It may seem flippant to refer to the upcoming deadline for a fire service agreement with Columbia County's two cities as a showdown at high noon.
Unfortunately, that's what it has become and it's not a comforting sight for a pocket of the county's citizens in governmental limbo.
Since December, Columbia County officials have moved aggressively to replace the county's patchwork fire protection. Their efforts followed years of study and a series of public meetings, all pointing to the need for change in how fire protection had been provided to the county's citizens.
Before this process started, citizens were protected by two municipal fire services, one professional private agency and three volunteer departments funded by subscriptions. The study and the hearings made two things clear: private subscriptions aren't a reliable source of funding; and, the old system failed to provide equitable fire protection in all parts of the county.
The first step by county officials was to set up a tax increase, with the funds dedicated to equitable fire protection in all areas. Then, the county began setting up contracts with the private fire departments, much as the county's ambulance service is provided under contract with a private company.
Martinez Fire Department, by far the county's largest, signed up right away. Appling, Winfield and Leah fire departments merged into North Columbia, pooling their resources and signing a contract to serve the western end of the county.
The toughest nut to crack, however, has been everything south of Interstate 20. Fire services inside Harlem and Grovetown are provided by city fire departments, which also provide fire protection to residents outside the cities. Those services are funded by a combination of city taxes and by subscription fees from residents outside the cities.
County officials originally planned to levy the fire tax on every property owner in the county, including those in the cities; city officials protested, believing they'd come out on the losing end if they were forced to cut city tax rates to match the county increase.
So the county decided to exempt city taxpayers and leave their protection to the city departments. The county planned to then contract with the cities to provide fire protection to residents in the unincorporated area south of I-20.

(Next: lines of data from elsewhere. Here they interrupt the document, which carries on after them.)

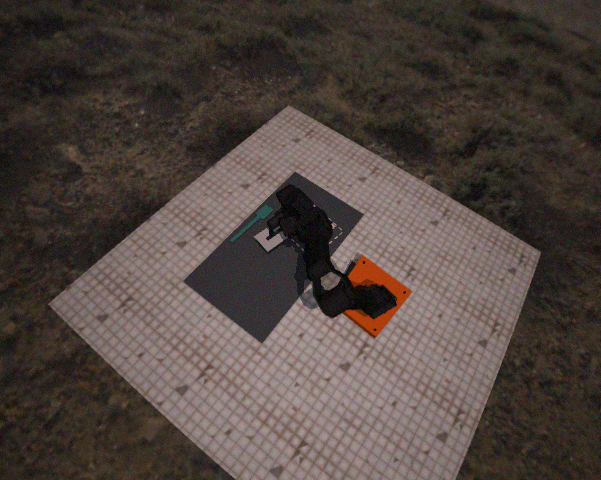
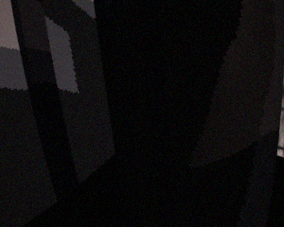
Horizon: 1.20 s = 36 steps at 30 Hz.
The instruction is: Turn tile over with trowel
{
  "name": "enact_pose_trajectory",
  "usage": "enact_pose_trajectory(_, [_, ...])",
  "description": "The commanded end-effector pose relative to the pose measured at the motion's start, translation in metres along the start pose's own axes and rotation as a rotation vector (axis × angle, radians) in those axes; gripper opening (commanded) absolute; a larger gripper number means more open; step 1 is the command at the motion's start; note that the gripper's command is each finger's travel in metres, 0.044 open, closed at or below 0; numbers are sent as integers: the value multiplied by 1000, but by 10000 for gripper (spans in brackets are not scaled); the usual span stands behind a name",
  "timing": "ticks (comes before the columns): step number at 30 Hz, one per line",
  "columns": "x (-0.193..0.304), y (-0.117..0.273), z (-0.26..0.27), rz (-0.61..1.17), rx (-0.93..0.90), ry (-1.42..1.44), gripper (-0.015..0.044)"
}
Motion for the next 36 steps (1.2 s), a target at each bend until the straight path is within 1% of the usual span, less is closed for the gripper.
enact_pose_trajectory(1, [17, -3, -7, 1, 7, -2, 0])
enact_pose_trajectory(19, [107, -21, -5, 0, -13, -7, 0])
enact_pose_trajectory(36, [198, -29, 21, -12, 2, 0, 0])
Point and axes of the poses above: the point midway between the two fingers, 35 mm back from their tips, its own y axis back along the fingers, its own z axis across the jaws, x = y × z, the point moved 9 cm from there along y, back along the fingers, and after that the axes turned 7 degrees about y, right-handed, at the moved point
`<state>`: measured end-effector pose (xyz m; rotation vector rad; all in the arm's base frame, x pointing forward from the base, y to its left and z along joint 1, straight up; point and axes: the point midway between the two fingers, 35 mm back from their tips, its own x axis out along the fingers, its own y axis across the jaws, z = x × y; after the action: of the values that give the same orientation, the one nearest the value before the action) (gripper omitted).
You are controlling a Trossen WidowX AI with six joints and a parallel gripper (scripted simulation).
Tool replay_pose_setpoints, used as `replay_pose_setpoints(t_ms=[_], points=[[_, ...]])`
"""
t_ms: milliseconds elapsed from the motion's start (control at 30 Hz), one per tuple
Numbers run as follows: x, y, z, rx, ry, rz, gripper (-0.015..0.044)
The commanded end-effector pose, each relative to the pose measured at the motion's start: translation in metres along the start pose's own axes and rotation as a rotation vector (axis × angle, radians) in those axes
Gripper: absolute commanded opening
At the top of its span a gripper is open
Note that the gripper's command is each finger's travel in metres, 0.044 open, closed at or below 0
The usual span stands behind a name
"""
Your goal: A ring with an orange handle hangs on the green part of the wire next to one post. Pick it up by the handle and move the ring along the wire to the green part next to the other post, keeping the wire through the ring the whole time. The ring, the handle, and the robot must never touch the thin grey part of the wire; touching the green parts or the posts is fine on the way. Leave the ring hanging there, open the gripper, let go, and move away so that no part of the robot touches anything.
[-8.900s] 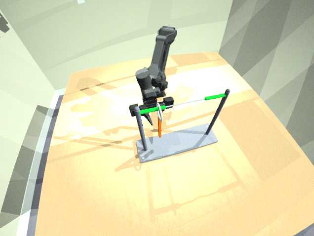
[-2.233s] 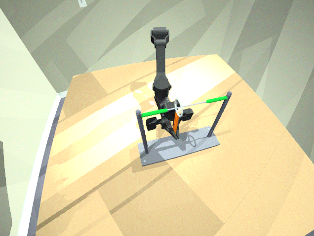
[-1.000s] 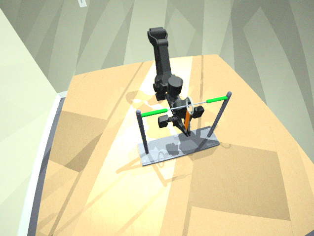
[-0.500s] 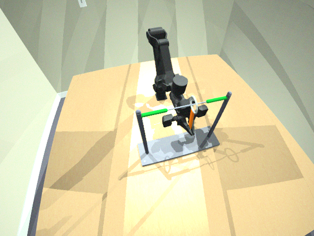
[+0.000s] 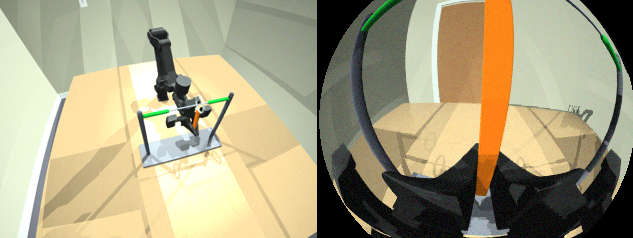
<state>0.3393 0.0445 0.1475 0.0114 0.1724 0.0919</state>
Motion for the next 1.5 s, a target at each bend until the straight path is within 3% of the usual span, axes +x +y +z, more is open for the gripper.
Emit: replay_pose_setpoints(t_ms=[0, 1467], points=[[0.001, 0.004, 0.002, -0.012, -0.003, 0.012, -0.0150], [0.003, 0.046, 0.002, -0.023, 0.001, 0.049, -0.0150]])
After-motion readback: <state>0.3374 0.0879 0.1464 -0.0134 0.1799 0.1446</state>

That plan has now hit a snag, too; city officials are balking at a noon Tuesday deadline to sign the contract, which they say violates an existing agreement delineating city/county services. If the cities refuse to sign, county officials say they will have the area protected by the North Columbia and Martinez fire departments.
Columbia County has made tremendous progress in improving fire protection for the 80 percent of the citizens who live north of I-20; they are obligated to see to it that the 20 percent of residents south of I-20 not only get that same level of service, but that those taxpayers get full accounting for their tax dollars.
City officials are seeking a meeting with the county as the deadline nears. That's good, but they need to quit getting bogged down in contract minutia and just get the best fire service possible in place. The way it's always been done just isn't good enough any more.